Poulet gabonais : 120 milliards FCFA avant le stop aux importations en 2027

À moins de six mois de l'échéance, l'État accélère son plan pour nourrir le pays sans poulet importé.

Le compte à rebours a démarré. Au 1er janvier 2027, les importations de poulets de chair seront interdites au Gabon. Pour tenir ce cap, le gouvernement mobilise 120 milliards FCFA et affine sa stratégie, selon des précisions apportées lors d'une conférence de presse à la Présidence.

Poulets de chair dans un hangar d'élevage avicole
La filière avicole locale doit monter en puissance avant l'interdiction des importations prévue en 2027.

L'annonce est venue de la Présidence elle-même. Théophane Nzame Nze Biyoghe, porte-parole de la présidence de la République, a détaillé la marche à suivre pour transformer une échéance réglementaire en réussite économique.

L'enjeu est simple à comprendre : dans moins de six mois, il ne sera plus possible de faire entrer du poulet de chair étranger sur le territoire gabonais. Or ce produit reste aujourd'hui une denrée massivement importée, présente sur toutes les tables, des marchés de Libreville aux étals de Port-Gentil.

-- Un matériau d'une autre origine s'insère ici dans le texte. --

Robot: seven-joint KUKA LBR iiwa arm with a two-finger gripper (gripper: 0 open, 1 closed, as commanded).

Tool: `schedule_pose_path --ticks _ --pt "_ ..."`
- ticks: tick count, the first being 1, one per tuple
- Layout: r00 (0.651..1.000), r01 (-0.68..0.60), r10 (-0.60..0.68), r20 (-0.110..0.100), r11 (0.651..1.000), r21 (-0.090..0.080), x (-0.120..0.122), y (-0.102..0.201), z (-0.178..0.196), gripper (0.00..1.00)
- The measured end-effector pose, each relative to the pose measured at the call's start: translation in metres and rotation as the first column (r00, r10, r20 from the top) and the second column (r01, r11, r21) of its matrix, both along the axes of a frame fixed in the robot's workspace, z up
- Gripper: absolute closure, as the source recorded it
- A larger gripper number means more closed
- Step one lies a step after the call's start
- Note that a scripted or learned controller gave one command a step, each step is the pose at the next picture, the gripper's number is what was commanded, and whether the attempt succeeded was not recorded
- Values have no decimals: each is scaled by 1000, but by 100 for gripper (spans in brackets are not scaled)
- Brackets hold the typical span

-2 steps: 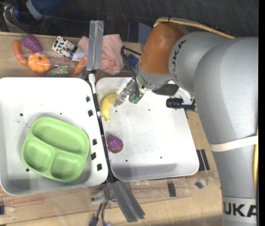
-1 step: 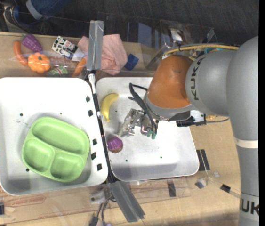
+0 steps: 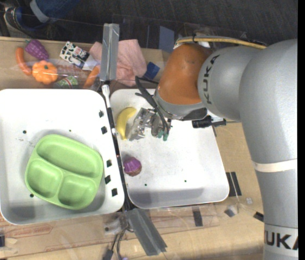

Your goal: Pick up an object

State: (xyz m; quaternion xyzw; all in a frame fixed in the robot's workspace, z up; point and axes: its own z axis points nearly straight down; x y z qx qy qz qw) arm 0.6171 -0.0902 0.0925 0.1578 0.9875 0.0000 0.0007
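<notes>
Near edge of the wooden counter point(image 3: 44, 231): strips of grey tape point(image 3: 148, 232) lie below the seam between the two bins. In the left shallow white bin point(image 3: 11, 145) rests a light-green plastic divided plate point(image 3: 64, 170) with three compartments, lying flat toward the bin's near half. In the right shallow white bin point(image 3: 195, 172), a small purple rounded toy point(image 3: 132, 166) lies near the left wall, well apart from the gripper. Farther in, a yellow plastic banana point(image 3: 124, 120) lies close to the same wall, just beside the gripper point(image 3: 148, 124) on its left; whether the two touch cannot be told. The gripper points down over the bin floor beneath the grey arm with its orange band point(image 3: 182, 77); how far it is open cannot be told, and no object is seen within it. Beyond the bins lie an orange toy pumpkin point(image 3: 45, 72), a purple toy point(image 3: 36, 50), a pink cloth point(image 3: 128, 58) and a patterned card point(image 3: 74, 53).
</notes>
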Motion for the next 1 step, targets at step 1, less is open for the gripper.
schedule_pose_path --ticks 1 --pt "982 188 -188 4 982 0 18 61 142 100"
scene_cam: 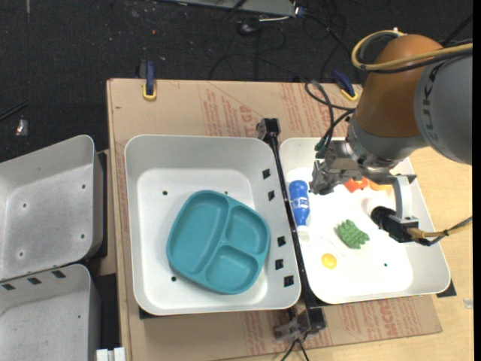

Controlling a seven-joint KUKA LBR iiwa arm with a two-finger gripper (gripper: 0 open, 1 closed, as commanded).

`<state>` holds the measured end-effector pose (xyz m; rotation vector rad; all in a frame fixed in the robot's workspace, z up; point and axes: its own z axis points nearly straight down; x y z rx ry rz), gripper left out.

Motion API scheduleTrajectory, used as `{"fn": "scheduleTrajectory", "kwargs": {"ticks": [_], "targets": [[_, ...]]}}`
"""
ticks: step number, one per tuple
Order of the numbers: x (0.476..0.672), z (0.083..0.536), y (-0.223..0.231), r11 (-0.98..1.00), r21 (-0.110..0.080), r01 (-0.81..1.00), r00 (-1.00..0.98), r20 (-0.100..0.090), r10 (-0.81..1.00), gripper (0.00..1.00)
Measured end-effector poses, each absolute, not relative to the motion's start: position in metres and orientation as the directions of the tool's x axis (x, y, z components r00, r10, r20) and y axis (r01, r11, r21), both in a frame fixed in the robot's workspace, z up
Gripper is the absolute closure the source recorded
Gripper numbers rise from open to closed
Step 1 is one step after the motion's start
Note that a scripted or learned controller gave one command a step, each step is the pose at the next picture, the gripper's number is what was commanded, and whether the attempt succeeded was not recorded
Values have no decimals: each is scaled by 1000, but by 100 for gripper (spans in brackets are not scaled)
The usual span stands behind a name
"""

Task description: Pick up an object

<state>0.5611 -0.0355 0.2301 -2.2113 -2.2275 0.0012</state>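
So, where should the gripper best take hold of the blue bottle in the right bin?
Probably across the middle of the blue bottle, coming from above. It lies flat along the right bin's left wall, so the fingers should close across its narrow width.

A single fixed camera looks down from above at a slant on the worktop (225, 104), far enough off to take in both white bins (143, 156) side by side. The arm (421, 96) enters from the right edge.
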Motion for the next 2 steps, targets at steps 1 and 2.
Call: {"fn": "scheduleTrajectory", "kwargs": {"ticks": [1, 2], "targets": [[548, 225, 27, 8, -3, 1000, -8, 2, 1000, 100], [527, 229, 74, 7, -3, 1000, -7, 1, 1000, 100]]}}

Un pari agricole à haut risque

Interdire sans avoir sécurisé la production locale reviendrait à créer une pénurie. C'est tout le sens de cette enveloppe de 120 milliards FCFA : elle doit servir à monter en puissance la filière avicole nationale avant que le robinet des importations ne se ferme.

Concrètement, cela suppose des fermes capables de produire en volume, un accès à l'aliment pour bétail à coût maîtrisé, et une chaîne de distribution fiable jusqu'aux consommateurs. Ces aspects opérationnels, pour l'instant, restent à préciser dans le détail par les autorités.

Ce que ça change pour les Gabonais

Si le pari réussit, c'est une filière entière qui se construit sur le sol national, avec des emplois dans l'élevage, l'abattage et la logistique. Le Gabon réduirait aussi sa dépendance aux importations, un objectif porté depuis plusieurs années par les autorités.

Mais le risque existe aussi : si la production locale n'atteint pas les volumes nécessaires à temps, la facture pourrait se voir dans le prix du poulet en rayon. L'échéance de 2027 ne laisse plus beaucoup de marge.

Des précisions supplémentaires sont attendues sur le calendrier de déploiement des fonds et les filières bénéficiaires. Tam-Tam suivra ce dossier de près jusqu'à l'entrée en vigueur de l'interdiction.